= Dimitrije Pepić =

Duke Dimitrije Pepić (died 1566), was a 16th-century endower and benefactor from what is today, modern day Kratovo, North Macedonia.

== Dukes of Kratovo ==
Dimitrije Pepić belonged to the most famous family of mid 16th century Kratovo. The vicinity of the town was very rich in various ores and had famous mines. The exploitation of these mines was leased by the Ottoman authorities and in 16th century we find the Pepić family as the renters of Kratovo mines. The most famous men in family were brothers Nikola, Dimitrije and Grigorije.
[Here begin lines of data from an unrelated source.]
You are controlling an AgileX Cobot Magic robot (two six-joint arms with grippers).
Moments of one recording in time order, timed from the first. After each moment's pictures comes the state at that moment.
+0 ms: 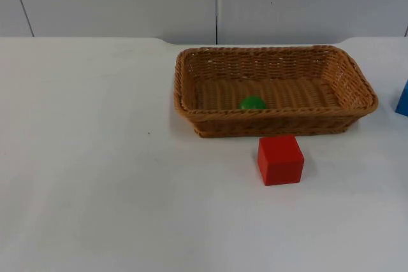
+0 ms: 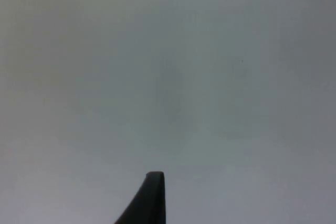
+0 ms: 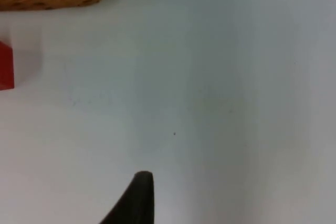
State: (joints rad) right arm 0.00 1.00 -0.70 0.01 0.76 -0.02; left arm 0.00 1.08 -0.61 -0.20 0.72 0.10
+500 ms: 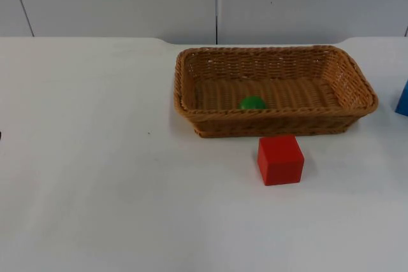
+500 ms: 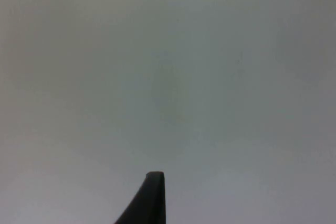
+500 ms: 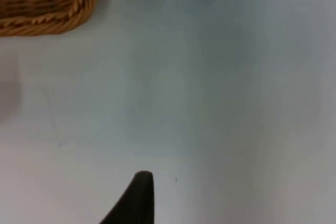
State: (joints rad) right arm 0.00 1.41 -0.91 0.01 0.71 0.00; left arm 0.00 1.08 -0.60 -0.21 0.72 0.10
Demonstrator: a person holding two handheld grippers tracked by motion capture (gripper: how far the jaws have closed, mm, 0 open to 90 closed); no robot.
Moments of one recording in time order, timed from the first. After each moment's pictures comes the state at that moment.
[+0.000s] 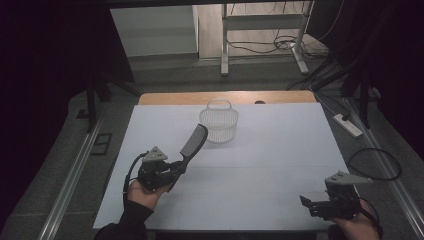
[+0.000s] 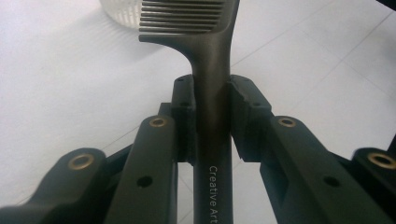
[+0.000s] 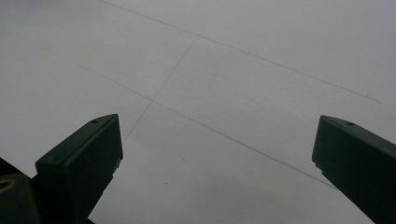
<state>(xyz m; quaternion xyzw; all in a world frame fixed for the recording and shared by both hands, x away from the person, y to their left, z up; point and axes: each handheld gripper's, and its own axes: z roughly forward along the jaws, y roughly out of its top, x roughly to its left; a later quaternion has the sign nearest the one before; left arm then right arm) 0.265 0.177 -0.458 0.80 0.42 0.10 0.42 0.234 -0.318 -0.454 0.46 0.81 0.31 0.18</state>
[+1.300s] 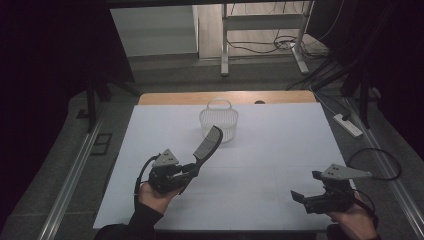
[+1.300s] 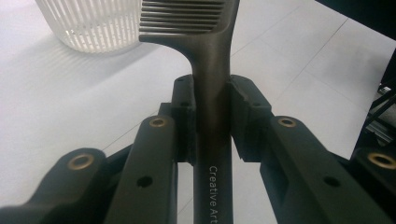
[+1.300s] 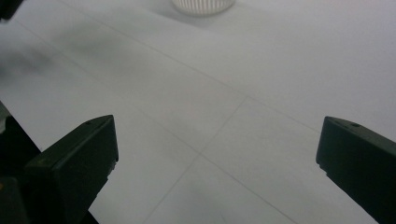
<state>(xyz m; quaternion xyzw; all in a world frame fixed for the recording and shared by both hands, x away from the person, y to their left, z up) 0.261 0.151 -0.456 0.81 0.37 0.09 0.45 0.244 -0.302 -0.436 0.38 0.81 0.41 0.15</state>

The wealthy Dimitrije Pepić bore the title of knez (duke) and was the most important person in the town, lord to its Christian inhabitants with a wide jurisdiction in things not of direct concern to the Ottomans (family, Church etc.). This is best seen from an inscription of an evangeliary written in 1563 „in the days of most honored and Christ-loving master Duke Dimitrije“ (u danima blagočastivog i hristoljubivog gospodara kneza Dimitrija).

After Pepićs the next family of Kratovo Dukes was Mihailo Bojčić, of whom brothers Andrija and Nikola are mentioned in 1581.

== Donations to the Church ==
Duke Dimitrije, together with his brothers, was among the biggest donors of the Ohrid Archbishopric. In 1550 Dimitrije became the oeconomus of the Archbishopric, a prestigious duty reserved only for the most influential men.

Dimitrije renovated or donated many Orthodox monasteries, such as Lesnovo (together with his brother Nikola), Saint Nicholas in Toplica, Slepče (1543), Treskavec, Prečista (near Kičevo) and Saint Panteleimon on Mount Athos. A portrait of Dimitrije Pepić as the endower of the monastery can be seen in the monastery of Prečista (Sveta Bogorodica Prečista Kičevska).